The ultimate Python tool for RObot Descriptions processing.
ROD is yet another library to operate on robot descriptions based on the SDFormat specification.
Why SDFormat?
Among the many existing robot description formats, SDFormat provides a well-defined and maintained versioned specification that controls the available fields and their content.
Open Robotics already provides the C++ library gazebosim/sdformat with initial support of Python bindings.
However, C++ dependencies in pure-Python projects are typically quite complicated to handle and maintain.
Here ROD comes to rescue.
URDF, thanks to native ROS support, is historically the most popular robot description used by the community.
The main problem of URDF is that it is not a specification, and developers of URDF descriptions might produce models and parsers that do not comply to any standard.
Luckily, URDF models can be easily converted to SDF[^urdf_to_sdf].
If the URDF model is not compliant, the process errors with clear messages.
Furthermore, modern versions of the converter produce a SDF description with standardized pose semantics,
that greatly simplifies the life of downstream developers that do not have to guess the reference frame or pose elements.
Last but not least, the pose semantics also makes SDF aware of the concept of frame that URDF is missing.
Features
Out-of-the-box support for SDFormat specifications ≥ 1.10.
Serialization and deserialization support for SDF files.
In-memory layout based on dataclasses.
Syntax highlighting and auto-completion.
Programmatic creation of SDF files from Python APIs.
Transitive support for URDF through conversion to SDF.
Type validation of elements and attributes.
Automatic check of missing required elements.
High-performance serialization and deserialization using Fatal1ty/mashumaro.
Export in-memory model description to URDF.
[^urdf_to_sdf]: Conversion can be done using the gz sdf command included in Gazebo Sim starting from Garden.
Installation
[!TIP]
ROD does not support out-of-the-box URDF files.

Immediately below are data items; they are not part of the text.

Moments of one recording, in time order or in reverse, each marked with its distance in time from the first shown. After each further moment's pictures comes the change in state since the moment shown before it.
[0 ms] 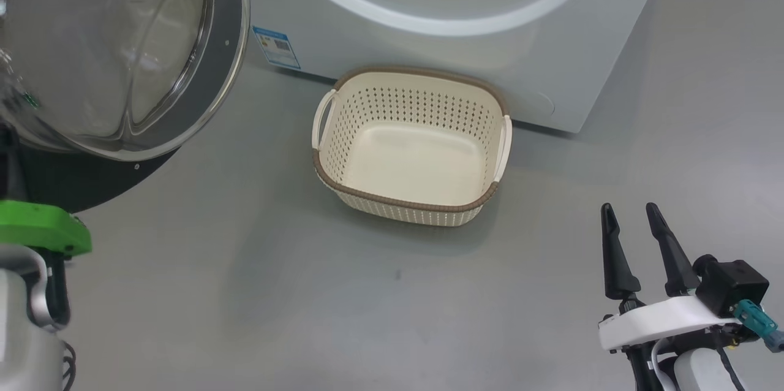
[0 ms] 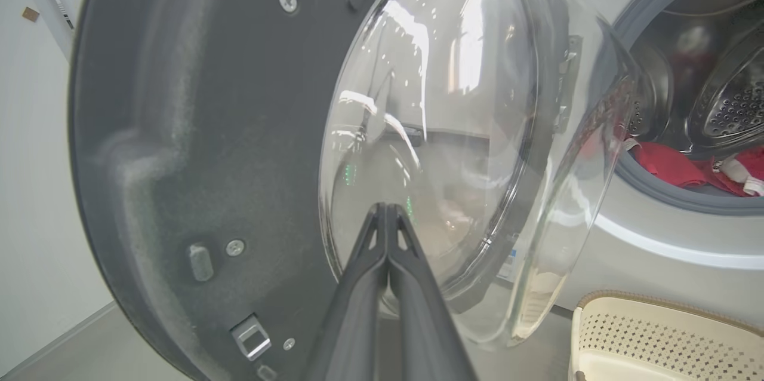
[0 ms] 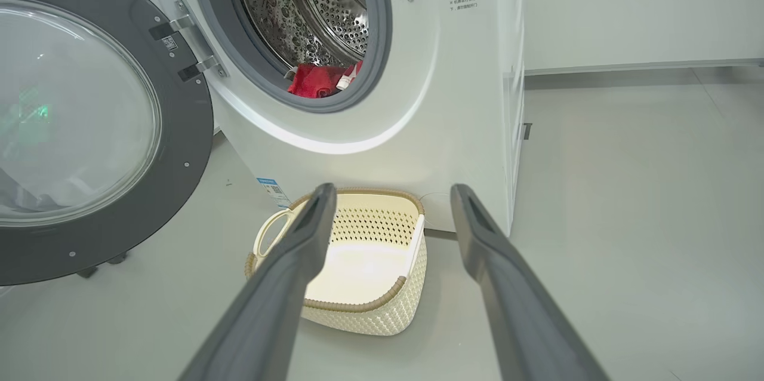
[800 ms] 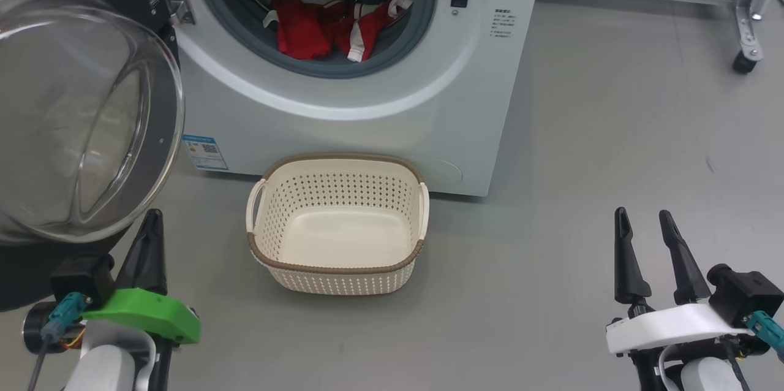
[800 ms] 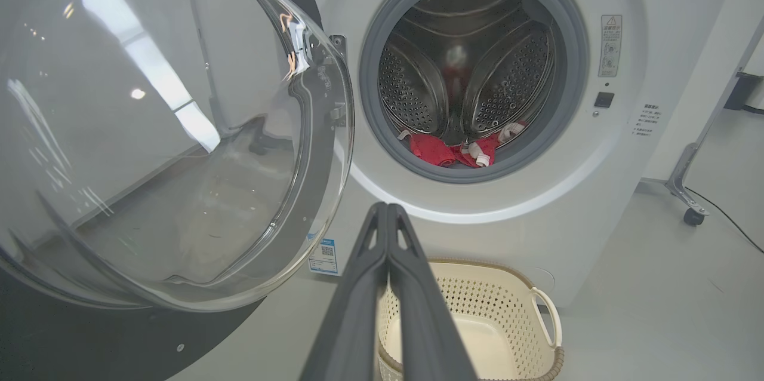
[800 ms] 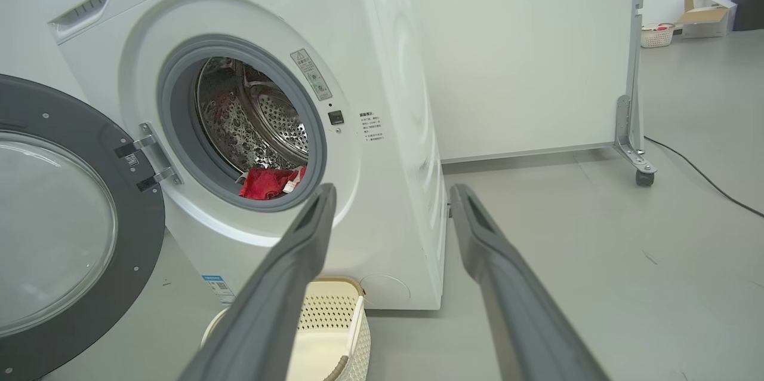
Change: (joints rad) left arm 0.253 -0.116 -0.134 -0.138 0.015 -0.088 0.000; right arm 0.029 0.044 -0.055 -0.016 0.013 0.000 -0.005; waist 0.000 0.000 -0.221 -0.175
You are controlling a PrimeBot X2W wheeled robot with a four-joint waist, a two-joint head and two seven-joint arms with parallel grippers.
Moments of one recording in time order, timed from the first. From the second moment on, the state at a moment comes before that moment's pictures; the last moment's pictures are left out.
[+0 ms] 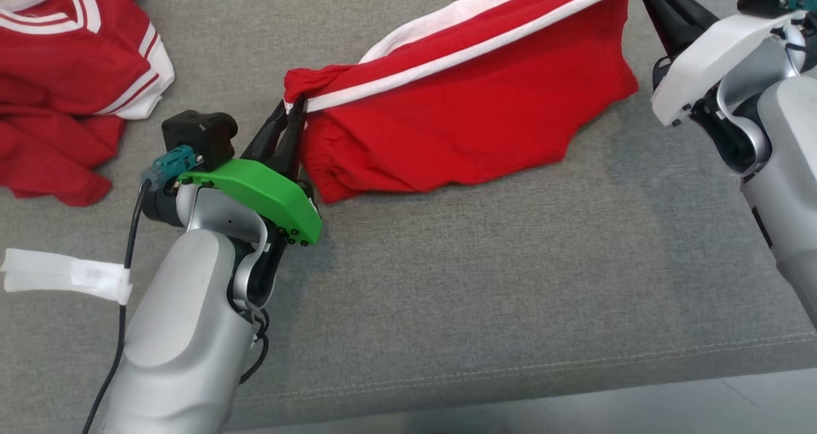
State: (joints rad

URDF support is obtained by converting URDF files to SDF using the gz sdf command provided by sdformat and gz-tools.
Ensure these tools are installed on your system if URDF support is needed (more information below).
Using conda (recommended)
Installing ROD using `conda` is the recommended way to obtain a complete installation with out-of-the-box support for both URDF and SDF descriptions:
```bash
conda install rod -c conda-forge
```
This will automatically install `sdformat` and `gz-tools`.
Using pip
You can install ROD from PyPI with [`pypa/pip`][pip], preferably in a [virtual environment][venv]:
```bash
pip install rod[all]
```
If you need URDF support, follow the [official instructions][gazebo_sim_docs] to install Gazebo Sim on your operating system,
making sure to obtain `sdformat ≥ 13.0` and `gz-tools ≥ 2.0`.
You don't need to install the entire Gazebo Sim suite.
For example, on Ubuntu, you can only install the `libsdformat13 gz-tools2` packages.